Large-scale wireless networks, such as large-scale mobile ad hoc networks and large-scale sensor networks, are important for applications or situations where access to wire-line networks is limited or absent. Multi-hop transmissions are essential for large-scale wireless networks to achieve the best possible capacity scaling laws. The design and analysis of medium access control (MAC) protocols for large-scale multi-hop wireless networks is an important research topic that has recently attracted a great amount of attention from researchers. In this thesis, the focus is on the design and analysis of two classes of novel MAC schemes. The first is called synchronized array method (SAM), and the second is a distributed cooperative link-scheduling (DCLS) scheme.; The SAM scheme partitions the network into multiple interleaved subnets. Each subnet is assigned with a distinct time-frequency slot, where packet transmissions are conducted concurrently. The SAM scheme achieves the optimal capacity scaling law by Gupta and Kumar. In this thesis, we evaluate the performance of the SAM scheme in terms of averaged per link capacity or bits-hops per second per Hertz per node. The impact of the subnet parameters are investigated. Both fading and non-fading channels are considered. The three regular network topologies: square, triangle and hexagon, are given particular attention. The throughput of the SAM scheme is also compared with that of a random access scheme known as ALOHA.; The DCLS scheme is a distributed and yet cooperative scheme that allows each active link to autonomously choose a distinct time/frequency slot.

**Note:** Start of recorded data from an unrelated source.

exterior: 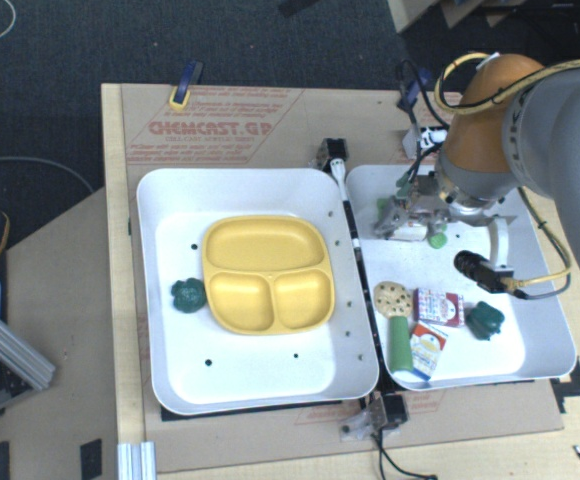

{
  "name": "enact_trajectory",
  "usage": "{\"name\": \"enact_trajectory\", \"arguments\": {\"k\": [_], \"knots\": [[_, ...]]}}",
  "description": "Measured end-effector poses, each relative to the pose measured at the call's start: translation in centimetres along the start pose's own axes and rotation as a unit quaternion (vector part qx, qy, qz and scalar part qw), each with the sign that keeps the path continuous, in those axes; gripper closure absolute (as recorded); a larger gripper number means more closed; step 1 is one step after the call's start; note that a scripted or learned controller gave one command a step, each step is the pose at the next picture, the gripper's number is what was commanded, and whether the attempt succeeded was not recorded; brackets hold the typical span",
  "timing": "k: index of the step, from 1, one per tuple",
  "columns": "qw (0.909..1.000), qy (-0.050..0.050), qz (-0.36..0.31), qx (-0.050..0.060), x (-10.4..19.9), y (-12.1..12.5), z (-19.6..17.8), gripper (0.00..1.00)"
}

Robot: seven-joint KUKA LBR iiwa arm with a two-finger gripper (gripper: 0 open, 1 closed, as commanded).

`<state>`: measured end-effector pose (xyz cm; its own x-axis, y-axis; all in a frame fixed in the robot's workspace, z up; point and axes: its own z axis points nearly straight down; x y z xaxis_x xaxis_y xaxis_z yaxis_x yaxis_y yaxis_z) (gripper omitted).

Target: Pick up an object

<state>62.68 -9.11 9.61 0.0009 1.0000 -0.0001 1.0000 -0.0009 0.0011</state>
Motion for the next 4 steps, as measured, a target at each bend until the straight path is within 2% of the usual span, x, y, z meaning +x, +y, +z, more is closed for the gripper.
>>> {"name": "enact_trajectory", "arguments": {"k": [1,2,3,4], "knots": [[1.0000,-0.001,-0.001,-0.004,-0.5,1.0,-5.9,1.00],[1.0000,-0.001,-0.001,-0.003,-0.8,1.4,-10.3,1.00],[1.0000,-0.001,-0.001,-0.003,-0.8,1.5,-13.1,1.00],[1.0000,0.000,-0.003,-0.001,3.5,2.0,-13.4,1.00]]}}
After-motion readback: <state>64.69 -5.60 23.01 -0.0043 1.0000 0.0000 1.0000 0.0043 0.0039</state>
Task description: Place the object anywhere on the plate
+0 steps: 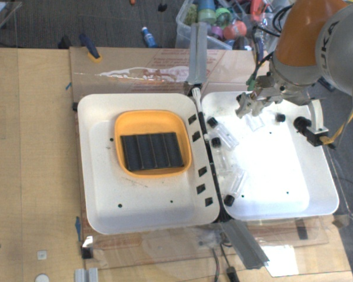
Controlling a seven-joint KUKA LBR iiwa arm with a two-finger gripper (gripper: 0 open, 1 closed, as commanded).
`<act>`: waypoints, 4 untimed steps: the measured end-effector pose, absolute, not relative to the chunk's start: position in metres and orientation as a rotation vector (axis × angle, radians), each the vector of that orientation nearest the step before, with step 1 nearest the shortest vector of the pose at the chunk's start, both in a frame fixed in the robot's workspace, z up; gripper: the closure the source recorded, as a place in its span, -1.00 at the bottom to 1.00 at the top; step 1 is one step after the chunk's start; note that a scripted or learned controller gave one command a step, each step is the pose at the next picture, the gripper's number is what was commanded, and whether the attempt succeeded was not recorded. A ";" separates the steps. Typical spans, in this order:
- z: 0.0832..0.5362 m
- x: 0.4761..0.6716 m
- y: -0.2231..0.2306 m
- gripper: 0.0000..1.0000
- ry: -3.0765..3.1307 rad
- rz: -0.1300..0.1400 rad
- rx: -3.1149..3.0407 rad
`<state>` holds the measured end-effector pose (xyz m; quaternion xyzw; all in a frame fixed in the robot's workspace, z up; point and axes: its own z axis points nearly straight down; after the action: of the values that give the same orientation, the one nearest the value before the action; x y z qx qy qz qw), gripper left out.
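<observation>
You see the dark object already on the orange plate; the gripper hovers apart — grip state unreadable; little remains.

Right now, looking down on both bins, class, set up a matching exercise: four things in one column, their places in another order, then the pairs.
Things
1. orange square plate
2. dark ridged rectangular block
3. clear plastic pieces
4. grey arm's tool

Places
A. lying on the plate
B. over the right bin's far edge
C. in the left white bin
D. on the right bin's floor

Pairs: 1-C, 2-A, 3-D, 4-B
</observation>
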<state>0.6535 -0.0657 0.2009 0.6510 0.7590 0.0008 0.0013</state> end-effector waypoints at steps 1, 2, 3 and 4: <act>0.229 0.664 -0.044 1.00 2.630 0.004 1.711; 0.252 0.668 -0.034 1.00 2.842 0.004 1.326; 0.272 0.665 -0.052 1.00 2.962 0.004 1.024; 0.289 0.660 -0.091 1.00 3.066 0.002 0.643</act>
<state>0.6597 -0.0914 0.2889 0.2054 0.9787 0.0008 0.0045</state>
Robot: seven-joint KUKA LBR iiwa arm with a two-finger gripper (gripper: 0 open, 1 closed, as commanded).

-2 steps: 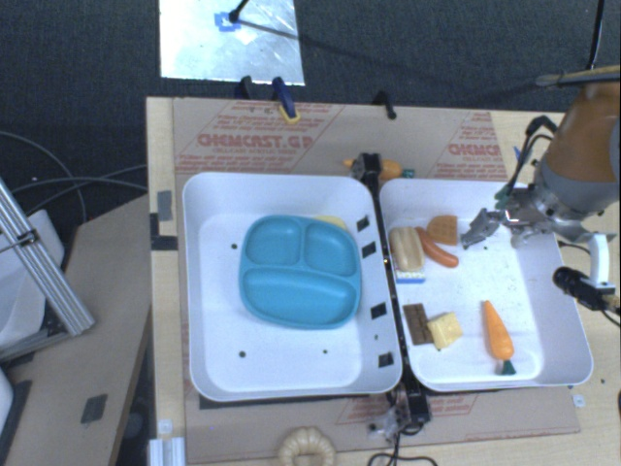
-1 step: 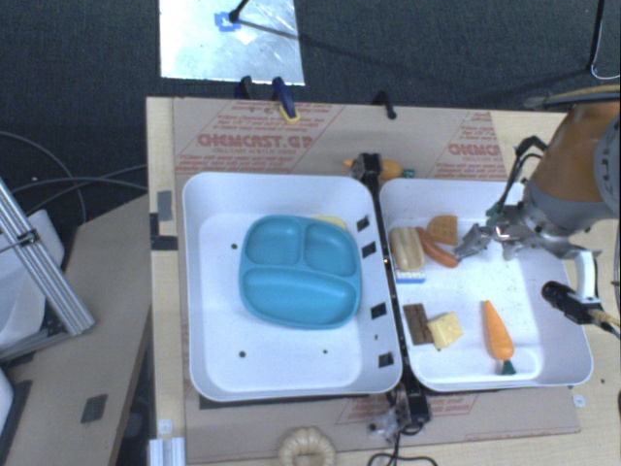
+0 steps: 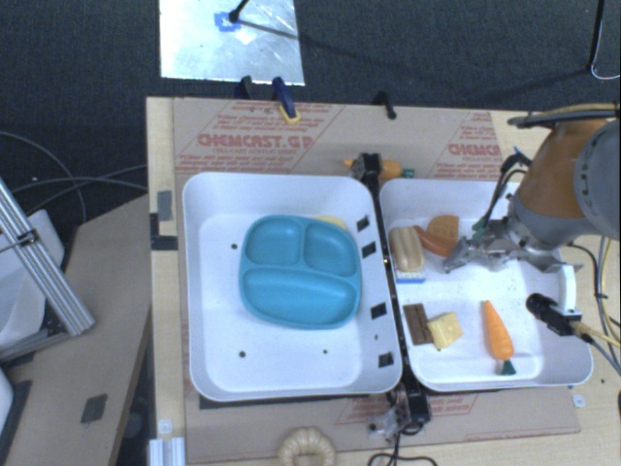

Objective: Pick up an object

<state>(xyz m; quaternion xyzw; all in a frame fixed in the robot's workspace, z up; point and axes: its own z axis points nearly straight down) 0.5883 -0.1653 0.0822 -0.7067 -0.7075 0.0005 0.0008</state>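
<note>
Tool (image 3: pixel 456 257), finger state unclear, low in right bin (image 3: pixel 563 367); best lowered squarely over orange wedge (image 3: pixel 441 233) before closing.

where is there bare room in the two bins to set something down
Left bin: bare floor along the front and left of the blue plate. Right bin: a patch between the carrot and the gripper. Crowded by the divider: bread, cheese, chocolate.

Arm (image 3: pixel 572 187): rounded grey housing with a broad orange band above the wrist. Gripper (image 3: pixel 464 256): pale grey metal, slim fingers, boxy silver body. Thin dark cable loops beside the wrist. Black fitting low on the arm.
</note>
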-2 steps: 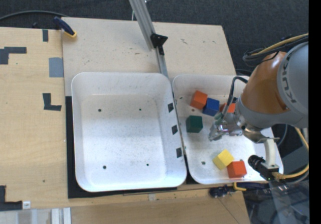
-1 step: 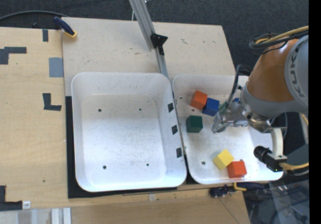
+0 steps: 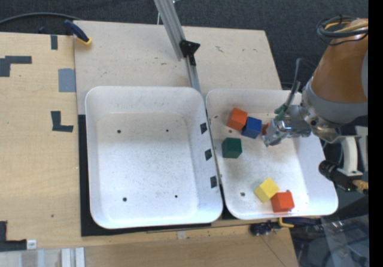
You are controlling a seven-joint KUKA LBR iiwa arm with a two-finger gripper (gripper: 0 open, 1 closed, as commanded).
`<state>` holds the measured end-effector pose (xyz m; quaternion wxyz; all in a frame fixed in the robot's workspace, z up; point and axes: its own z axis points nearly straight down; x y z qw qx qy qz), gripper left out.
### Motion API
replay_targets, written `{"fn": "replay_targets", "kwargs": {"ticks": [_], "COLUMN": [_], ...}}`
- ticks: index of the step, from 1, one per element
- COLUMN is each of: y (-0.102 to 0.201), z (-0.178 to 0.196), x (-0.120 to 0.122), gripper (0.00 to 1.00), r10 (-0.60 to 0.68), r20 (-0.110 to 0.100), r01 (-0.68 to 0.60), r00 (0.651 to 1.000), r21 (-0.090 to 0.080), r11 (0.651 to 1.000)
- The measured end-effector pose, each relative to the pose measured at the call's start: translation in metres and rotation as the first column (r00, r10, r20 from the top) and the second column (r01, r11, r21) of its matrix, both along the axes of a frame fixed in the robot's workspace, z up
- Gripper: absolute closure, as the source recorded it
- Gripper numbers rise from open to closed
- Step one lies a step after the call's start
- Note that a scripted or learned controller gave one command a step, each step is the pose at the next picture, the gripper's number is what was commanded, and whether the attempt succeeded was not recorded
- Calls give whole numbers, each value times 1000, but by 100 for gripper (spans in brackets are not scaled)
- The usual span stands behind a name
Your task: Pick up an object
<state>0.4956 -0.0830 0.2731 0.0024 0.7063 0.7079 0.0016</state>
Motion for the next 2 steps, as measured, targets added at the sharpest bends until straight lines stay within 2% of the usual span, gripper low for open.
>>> {"fn": "replay_targets", "kwargs": {"ticks": [1, 2], "y": [56, 106], "z": [-14, -12], "x": [25, 46], "gripper": [100, 100], "r10": [4, 4], "r20": [-8, -6], "r01": [-4, -4], "r00": [1000, 1000], "r21": [2, 2], "r11": [1000, 1000]}}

The DCLS scheme is developed from a notion called space-time power scheduling. Without a central scheduler, the DCLS scheme performs channel calibration and power scheduling iteratively at each link. Computer experiments show that the DCLS scheme consistently converges to a desired link schedule. Combined with a distributed and cooperative power control (DCPC) scheme, the DCLS scheme yields significant power saving while satisfying given quality-of-service (QoS) requirements.